Thursday, December 30, 2010

Hard and Soft: The American


I missed The American when it was in theaters. A shame, because I happened to be working near the Ziegfeld at the time, and I kept meaning to head over there after work – but I also kept hearing about how slow and deliberate and meditative it was, and it seemed fairly certain that I would fall asleep if I went. So I kept waiting for the right moment. And then it was gone. 

In truth, I didn’t have high hopes for the film, either. I liked Anton Corbijn’s Control well enough, but found it a trifle overrated at the time. And I pretty much reached my threshold on forlorn-assassin movies long ago.  Also, someone said it was a movie about George Clooney assembling a gun for two hours while occasionally sleeping with a prostitute, and that didn’t seem like something that couldn’t wait. 
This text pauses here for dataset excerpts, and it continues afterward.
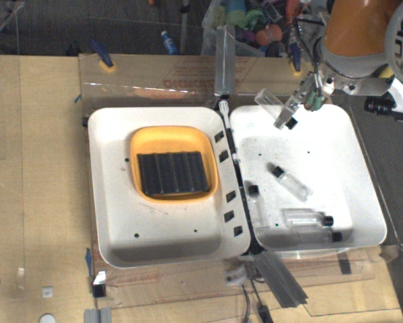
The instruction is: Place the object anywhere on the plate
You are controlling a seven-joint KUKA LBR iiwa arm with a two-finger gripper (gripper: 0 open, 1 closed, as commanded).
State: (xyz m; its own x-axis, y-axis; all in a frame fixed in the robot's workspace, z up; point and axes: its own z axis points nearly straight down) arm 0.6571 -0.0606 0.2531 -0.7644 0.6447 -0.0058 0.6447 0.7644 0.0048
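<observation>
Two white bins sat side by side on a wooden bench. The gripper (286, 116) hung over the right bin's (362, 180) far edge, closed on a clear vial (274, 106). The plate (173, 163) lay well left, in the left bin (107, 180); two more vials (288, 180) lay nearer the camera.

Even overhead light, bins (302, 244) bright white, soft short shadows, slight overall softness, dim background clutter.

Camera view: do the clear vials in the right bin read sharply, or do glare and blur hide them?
Camera view: even lighting, mild softness; the clear plastic vials nearly vanish against the right white bin, black caps marking them; the yellow plate is crisp; the gripper looks slightly blurred.
</observation>
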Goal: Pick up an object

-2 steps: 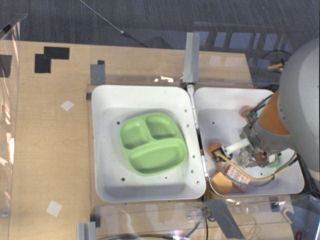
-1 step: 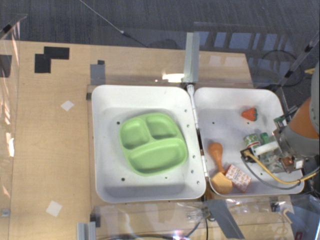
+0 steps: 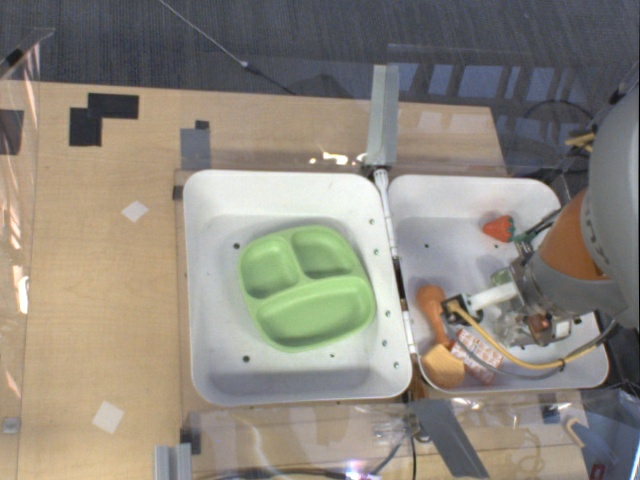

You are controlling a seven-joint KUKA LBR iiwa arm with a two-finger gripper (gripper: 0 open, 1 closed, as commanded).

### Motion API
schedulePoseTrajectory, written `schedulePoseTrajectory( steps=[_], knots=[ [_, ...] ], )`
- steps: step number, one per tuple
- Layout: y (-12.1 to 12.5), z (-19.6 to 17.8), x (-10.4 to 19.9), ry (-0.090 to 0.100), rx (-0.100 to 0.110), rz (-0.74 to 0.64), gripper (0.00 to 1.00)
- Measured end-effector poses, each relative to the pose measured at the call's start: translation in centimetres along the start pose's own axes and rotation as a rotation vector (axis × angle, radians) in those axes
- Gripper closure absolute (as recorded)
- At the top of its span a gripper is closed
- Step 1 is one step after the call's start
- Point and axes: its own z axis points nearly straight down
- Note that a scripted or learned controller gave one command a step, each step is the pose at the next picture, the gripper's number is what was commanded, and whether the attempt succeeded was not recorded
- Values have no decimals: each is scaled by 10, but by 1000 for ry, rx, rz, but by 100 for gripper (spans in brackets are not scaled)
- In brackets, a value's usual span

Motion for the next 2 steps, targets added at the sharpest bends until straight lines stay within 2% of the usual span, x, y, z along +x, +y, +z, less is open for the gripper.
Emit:
schedulePoseTrajectory(
  steps=[1,2],
  knots=[
    [-78,-95,41,-11,7,-1,100],
    [-174,-95,59,-12,8,2,100]
  ],
)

Needless to say, I’m now kicking myself (especially for missing it at the Ziegfeld), because I finally did see The American (which just debuted on DVD and Blu-ray) several weeks ago, and I’m finding it hard to shake. The funny thing is, it is most definitely a movie about George Clooney assembling a gun for two hours while occasionally sleeping with a prostitute -- even more so than it may seem. 

It’s a compromised work, to be sure – whenever an action scene (and I use the term loosely) pops up, the film seems to lose its bearings. But when it actually does focus on the prostitute-bedding and the gun-assembling, it becomes something amazingly plastic and beautiful – a film about texture, taking the very notion of tension and reducing it to its…fundamentals doesn’t seem like the right word…reducing it to an almost atomic level. 

I suppose I shouldn’t be surprised that a photographer made this film, for it consists almost entirely of surfaces, but in the best possible way.  Corbijn sets the hard edges of the guns and the machines in the film (there’s also some business about fixing a car, and lots of shots of tools) against the soft curves of his (often naked) women. And, of course, that’s what the narrative is ostensibly about, too, as Clooney’s character finds himself increasingly drawn towards the character of Clara (Violante Placido – which btw would have made a great title for this movie) while dealing with the whole One Last Job situation. That the person he’s building the gun for is also a woman, a lovely female assassin played by Thekla Reuten, seems somehow strangely appropriate. Clooney’s character comes from a world where even the women are hard and murderous. He wants to escape and live in a world of soft edges.   

How on Earth did they get away with this thing? On the level of plot, this is some remarkably unoriginal stuff – so much so that even Clooney’s star power doesn’t seem like it would be enough to get the film made (it certainly wasn’t enough to keep the film alive at the box office). But visually this thing is a wonder, a lush abstraction of the most basic kind of movie plot. As such, it’s also one of the most striking and (ahem) underseen films of the year.